Ternary metal fluorides as high-energy cathodes with low cycling hysteresis

Transition metal fluorides are an appealing alternative to conventional intercalation compounds for use as cathodes in next-generation lithium batteries due to their extremely high capacity (3–4 times greater than the current state-of-the-art). However, issues related to reversibility, energy efficiency and kinetics prevent their practical application. Here we report on the synthesis, structural and electrochemical properties of ternary metal fluorides (M[1 over y]M[2 over 1-y]F[subscript x]: M[superscript 1], M[superscript 2]=Fe, Cu), which may overcome these issues.
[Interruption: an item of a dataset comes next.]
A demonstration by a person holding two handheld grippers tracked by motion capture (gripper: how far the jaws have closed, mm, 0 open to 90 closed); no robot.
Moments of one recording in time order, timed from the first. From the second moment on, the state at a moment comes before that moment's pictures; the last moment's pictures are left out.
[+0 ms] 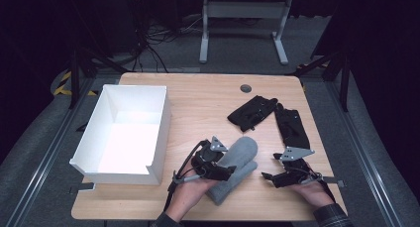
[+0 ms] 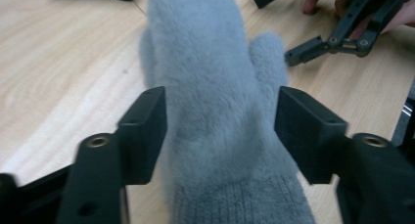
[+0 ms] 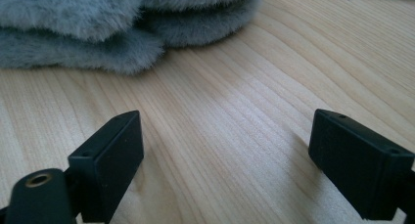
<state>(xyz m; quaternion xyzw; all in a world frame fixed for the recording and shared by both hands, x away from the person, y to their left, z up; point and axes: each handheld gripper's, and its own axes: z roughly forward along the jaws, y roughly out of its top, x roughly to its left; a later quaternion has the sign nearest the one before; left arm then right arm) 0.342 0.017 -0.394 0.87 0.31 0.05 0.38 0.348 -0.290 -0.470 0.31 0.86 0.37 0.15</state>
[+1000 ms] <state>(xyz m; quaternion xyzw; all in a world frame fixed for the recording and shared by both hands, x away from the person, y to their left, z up) 0.390 -0.002 -0.442 0.89 0.29 -0.02 0.35 0.348 -0.290 -0.470 0.31 0.86 0.37 0.15</state>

By substituting Cu into the Fe lattice, forming the solid–solution Cu[subscript y]Fe[subscript 1-y]F[subscript 2], reversible Cu and Fe redox reactions are achieved with surprisingly small hysteresis (<150 mV). This finding indicates that cation substitution may provide a new avenue for tailoring key electrochemical properties of conversion electrodes. Although the reversible capacity of Cu conversion fades rapidly, likely due to Cu[superscript +] dissolution, the low hysteresis and high energy suggest that a Cu-based fluoride cathode remains an intriguing candidate for rechargeable lithium batteries.